* The problem *
Which lines of the data contain the string "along"? Copy every one of them.

(Extracted data entries)

------------------------

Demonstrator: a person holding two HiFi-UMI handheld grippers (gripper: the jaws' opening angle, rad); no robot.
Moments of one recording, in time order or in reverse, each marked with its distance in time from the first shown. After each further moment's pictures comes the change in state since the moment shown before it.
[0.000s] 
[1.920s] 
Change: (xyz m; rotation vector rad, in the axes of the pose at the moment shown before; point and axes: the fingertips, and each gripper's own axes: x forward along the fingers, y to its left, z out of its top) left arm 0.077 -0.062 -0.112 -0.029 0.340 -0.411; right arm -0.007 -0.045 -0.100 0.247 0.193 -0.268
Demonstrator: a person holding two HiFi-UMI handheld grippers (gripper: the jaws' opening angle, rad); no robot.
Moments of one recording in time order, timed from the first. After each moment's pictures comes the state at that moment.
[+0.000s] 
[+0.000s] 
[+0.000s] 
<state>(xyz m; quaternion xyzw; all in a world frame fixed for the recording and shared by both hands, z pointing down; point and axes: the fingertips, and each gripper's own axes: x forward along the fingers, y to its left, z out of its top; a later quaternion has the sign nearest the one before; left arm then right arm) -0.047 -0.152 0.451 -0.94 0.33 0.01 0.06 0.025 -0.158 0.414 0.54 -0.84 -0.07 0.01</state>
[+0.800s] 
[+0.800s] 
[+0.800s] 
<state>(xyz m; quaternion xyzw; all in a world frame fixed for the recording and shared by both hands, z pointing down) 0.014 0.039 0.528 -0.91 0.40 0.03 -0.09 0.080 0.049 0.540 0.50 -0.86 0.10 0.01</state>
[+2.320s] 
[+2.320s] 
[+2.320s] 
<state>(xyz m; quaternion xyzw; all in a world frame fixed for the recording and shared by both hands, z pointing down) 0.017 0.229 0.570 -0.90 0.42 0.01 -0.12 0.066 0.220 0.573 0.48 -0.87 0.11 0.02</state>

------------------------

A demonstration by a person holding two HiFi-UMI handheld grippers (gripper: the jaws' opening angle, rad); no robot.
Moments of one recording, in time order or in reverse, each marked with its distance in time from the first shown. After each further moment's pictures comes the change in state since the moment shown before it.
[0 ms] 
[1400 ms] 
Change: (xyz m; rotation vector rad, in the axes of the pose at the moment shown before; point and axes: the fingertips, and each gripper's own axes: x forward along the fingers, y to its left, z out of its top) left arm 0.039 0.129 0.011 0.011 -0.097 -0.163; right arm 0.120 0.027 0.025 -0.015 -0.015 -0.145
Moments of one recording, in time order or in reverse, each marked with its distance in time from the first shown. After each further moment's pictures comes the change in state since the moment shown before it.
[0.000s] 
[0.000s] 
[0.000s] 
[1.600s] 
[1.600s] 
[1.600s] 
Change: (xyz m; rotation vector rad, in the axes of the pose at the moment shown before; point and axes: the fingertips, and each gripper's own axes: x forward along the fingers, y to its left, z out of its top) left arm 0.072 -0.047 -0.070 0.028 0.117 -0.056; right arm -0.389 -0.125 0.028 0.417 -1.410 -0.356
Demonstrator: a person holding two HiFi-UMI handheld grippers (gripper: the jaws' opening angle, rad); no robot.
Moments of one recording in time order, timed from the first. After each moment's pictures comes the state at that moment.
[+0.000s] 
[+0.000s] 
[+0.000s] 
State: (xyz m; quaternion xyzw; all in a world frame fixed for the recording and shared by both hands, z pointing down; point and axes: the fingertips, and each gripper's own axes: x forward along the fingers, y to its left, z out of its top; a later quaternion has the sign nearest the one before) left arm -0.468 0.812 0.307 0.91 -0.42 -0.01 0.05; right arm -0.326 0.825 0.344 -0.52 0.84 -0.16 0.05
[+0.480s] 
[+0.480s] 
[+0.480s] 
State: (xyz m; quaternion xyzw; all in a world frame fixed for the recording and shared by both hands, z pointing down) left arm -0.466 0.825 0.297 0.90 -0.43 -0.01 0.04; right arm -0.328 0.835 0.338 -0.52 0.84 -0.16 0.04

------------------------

* Output of the task *
Change: (xyz m; rotation vector rad, in the axes of the pose at the moment shown before; point and axes: the fingertips, and each gripper's own axes: x forward along the fingers, y to its left, z out of its top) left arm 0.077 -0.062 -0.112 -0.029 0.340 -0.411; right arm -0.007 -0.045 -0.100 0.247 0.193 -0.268
<state>(xyz m; quaternion xyzw; all in a world frame fixed for the recording and shared by both hands, z pointing down; point and axes: the fingertips, and each gripper's own axes: x forward along the fingers, y to its left, z out of its top; a later quaternion has the sign nearest the one before; left arm then right arm) -0.047 -0.152 0.451 -0.94 0.33 0.01 0.06 0.025 -0.158 0.414 0.54 -0.84 -0.07 0.01</state>
Change: (xyz m; rotation vector rad, in the axes of the pose at the moment shown before; point and axes: the fingertips, and each gripper's own axes: x forward along the fingers, y to its left, z out of its top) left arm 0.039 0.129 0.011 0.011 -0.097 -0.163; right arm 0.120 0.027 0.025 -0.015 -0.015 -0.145
Change: (xyz m; rotation vector rad, in the axes of the pose at the moment shown before; point and axes: the fingertips, and each gripper's own axes: x forward along the fingers, y to its left, z out of its top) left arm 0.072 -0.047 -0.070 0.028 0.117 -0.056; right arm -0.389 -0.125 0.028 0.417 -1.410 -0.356
State: (xyz m; quaternion xyzw; all in a world frame fixed for the recording and shared by both hands, z pointing down; point and axes: the fingertips, and each gripper's own axes: x forward along the fingers, y to its left, z out of its top; a later quaternion has the sign nearest the one before) left arm -0.468 0.812 0.307 0.91 -0.42 -0.01 0.05; right arm -0.326 0.825 0.344 -0.52 0.84 -0.16 0.05

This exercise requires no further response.